Logistic regression, also known as nominal regression, is a statistical technique for classifying records based on values of input fields. It is analogous to linear regression but takes a categorical target field instead of a numeric one. Both binomial models (for targets with two discrete categories) and multinomial models (for targets with more than two categories) are supported.
Logistic regression works by building a set of equations that relate the input field values to the probabilities associated with each of the output field categories. After the model is generated, you can use it to estimate probabilities for new data. For each record, a probability of membership is computed for each possible output category. The target category with the highest probability is assigned as the predicted output value for that record.
Binomial example. A telecommunications provider is concerned about the number of customers it is losing to competitors. Using service usage data, you can create a binomial model to predict which customers are liable to transfer to another provider and customize offers so as to retain as many customers as possible. A binomial model is used because the target has two distinct categories (likely to transfer or not).
Multinomial example. A telecommunications provider has segmented its customer base by service usage patterns, categorizing the customers into four groups. Using demographic data to predict group membership, you can create a multinomial model to classify prospective customers into groups and then customize offers for individual customers.

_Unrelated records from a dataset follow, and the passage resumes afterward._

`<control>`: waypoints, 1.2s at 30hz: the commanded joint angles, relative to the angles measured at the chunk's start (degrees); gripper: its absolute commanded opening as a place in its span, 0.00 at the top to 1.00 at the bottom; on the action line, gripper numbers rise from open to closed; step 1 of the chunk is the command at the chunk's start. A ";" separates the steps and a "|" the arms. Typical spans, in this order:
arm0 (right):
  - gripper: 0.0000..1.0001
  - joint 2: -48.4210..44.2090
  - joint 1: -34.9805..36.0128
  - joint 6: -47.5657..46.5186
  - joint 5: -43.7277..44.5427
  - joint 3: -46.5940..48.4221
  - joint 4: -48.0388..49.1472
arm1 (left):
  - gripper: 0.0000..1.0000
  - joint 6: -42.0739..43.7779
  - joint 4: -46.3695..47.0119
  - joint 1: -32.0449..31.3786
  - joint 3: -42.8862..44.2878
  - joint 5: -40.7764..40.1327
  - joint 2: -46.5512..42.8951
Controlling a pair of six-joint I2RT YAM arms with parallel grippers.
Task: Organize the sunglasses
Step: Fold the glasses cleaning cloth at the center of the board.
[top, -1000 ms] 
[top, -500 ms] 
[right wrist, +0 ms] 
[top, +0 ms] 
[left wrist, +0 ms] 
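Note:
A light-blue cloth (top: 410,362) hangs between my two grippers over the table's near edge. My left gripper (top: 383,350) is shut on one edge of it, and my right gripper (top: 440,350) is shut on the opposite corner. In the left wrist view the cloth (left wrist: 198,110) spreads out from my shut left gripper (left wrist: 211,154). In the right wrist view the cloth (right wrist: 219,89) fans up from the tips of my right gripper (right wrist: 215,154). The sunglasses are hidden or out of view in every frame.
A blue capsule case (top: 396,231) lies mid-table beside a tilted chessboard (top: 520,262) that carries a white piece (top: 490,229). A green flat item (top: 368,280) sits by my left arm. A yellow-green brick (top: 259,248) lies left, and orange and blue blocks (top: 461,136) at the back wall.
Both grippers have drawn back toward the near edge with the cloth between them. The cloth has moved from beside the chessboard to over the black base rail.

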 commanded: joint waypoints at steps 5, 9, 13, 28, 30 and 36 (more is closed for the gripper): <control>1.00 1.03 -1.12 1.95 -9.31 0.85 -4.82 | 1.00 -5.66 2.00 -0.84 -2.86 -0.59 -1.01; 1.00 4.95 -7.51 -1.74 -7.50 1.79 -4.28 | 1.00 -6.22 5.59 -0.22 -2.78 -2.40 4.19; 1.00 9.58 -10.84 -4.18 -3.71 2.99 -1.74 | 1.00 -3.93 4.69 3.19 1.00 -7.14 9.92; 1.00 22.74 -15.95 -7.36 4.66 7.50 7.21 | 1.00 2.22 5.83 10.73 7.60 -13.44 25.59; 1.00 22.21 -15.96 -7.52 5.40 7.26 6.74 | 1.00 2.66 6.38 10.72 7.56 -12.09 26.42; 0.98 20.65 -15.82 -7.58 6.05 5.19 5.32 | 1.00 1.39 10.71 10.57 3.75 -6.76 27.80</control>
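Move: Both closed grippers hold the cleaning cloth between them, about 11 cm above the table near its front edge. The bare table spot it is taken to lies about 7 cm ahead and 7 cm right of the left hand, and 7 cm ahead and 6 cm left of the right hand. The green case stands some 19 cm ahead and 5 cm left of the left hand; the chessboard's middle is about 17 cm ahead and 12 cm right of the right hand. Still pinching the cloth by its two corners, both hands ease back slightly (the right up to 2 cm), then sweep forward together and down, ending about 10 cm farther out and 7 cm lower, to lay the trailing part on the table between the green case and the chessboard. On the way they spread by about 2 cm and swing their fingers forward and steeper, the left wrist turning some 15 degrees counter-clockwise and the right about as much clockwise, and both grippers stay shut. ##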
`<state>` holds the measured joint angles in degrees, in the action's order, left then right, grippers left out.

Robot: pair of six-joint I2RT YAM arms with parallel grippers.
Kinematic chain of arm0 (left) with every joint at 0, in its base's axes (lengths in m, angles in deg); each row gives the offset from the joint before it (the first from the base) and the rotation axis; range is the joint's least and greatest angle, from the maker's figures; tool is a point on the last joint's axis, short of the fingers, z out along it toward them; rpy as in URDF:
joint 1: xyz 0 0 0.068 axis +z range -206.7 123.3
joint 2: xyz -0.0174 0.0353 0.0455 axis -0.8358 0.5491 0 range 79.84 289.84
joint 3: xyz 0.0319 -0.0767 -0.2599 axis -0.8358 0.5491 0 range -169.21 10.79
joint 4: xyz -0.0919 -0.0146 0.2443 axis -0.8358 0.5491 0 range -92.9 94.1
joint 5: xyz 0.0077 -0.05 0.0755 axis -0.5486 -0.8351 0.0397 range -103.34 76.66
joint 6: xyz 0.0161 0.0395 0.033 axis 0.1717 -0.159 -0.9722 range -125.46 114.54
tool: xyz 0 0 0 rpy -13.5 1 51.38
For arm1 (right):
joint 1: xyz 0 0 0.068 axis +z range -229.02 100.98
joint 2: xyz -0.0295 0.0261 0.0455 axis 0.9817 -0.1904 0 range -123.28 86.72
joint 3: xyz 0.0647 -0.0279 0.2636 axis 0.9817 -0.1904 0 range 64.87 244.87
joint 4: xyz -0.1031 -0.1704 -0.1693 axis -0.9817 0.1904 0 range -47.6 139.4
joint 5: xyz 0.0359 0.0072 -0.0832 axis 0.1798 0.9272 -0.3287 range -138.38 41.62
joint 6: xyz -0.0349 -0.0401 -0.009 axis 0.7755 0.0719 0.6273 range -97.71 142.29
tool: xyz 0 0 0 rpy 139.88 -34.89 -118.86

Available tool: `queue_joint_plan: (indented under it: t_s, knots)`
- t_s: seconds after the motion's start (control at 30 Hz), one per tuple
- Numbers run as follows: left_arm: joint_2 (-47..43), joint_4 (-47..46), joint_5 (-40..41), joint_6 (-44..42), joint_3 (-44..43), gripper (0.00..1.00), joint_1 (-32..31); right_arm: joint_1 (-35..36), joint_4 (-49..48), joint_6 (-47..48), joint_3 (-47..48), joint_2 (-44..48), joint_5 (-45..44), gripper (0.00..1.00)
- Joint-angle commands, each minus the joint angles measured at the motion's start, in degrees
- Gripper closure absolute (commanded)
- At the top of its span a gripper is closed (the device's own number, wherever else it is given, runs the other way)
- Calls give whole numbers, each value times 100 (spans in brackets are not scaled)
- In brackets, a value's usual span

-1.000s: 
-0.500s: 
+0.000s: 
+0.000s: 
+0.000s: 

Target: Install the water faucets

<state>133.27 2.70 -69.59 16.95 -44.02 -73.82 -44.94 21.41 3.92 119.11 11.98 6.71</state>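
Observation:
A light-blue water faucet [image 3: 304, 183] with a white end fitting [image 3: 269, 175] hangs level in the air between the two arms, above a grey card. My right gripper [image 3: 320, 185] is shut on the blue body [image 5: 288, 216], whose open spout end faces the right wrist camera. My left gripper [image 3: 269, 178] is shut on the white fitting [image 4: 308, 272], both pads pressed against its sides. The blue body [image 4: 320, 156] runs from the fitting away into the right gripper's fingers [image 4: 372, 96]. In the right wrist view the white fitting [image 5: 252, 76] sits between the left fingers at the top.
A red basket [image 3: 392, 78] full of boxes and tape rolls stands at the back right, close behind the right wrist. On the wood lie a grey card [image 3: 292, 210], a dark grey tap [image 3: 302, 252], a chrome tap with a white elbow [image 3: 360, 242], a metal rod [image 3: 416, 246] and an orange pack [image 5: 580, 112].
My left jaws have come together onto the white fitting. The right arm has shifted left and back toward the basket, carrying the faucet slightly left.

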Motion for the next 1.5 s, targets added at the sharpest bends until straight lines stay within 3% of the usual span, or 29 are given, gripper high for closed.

Requirements. One or more input fields and exactly one
categorical target field with two or more categories. For a binomial model the target must have a
measurement level of Flag
. For a multinomial model the target can have a
measurement level of Flag
, or of Nominal
with two or more
categories. Fields set to Both
or None
are ignored. Fields used in
the model must have their types fully instantiated.
Strengths. Logistic regression models are often quite accurate. They can handle symbolic and numeric input fields. They can give predicted probabilities for all target categories so that a second-best guess can easily be identified. Logistic models are most effective when group membership is a truly categorical field; if group membership is based on values of a continuous range field (for example, high IQ versus low IQ), you should consider using linear regression to take advantage of the richer information offered by the full range of values. Logistic models can also perform automatic field selection, although other approaches such as tree models or Feature Selection might do this more quickly on large datasets. Finally, since logistic models are well understood by many analysts and data miners, they may be used by some as a baseline against which other modeling techniques can be compared.
When processing large datasets, you can improve performance noticeably by disabling the likelihood-ratio test, an advanced output option.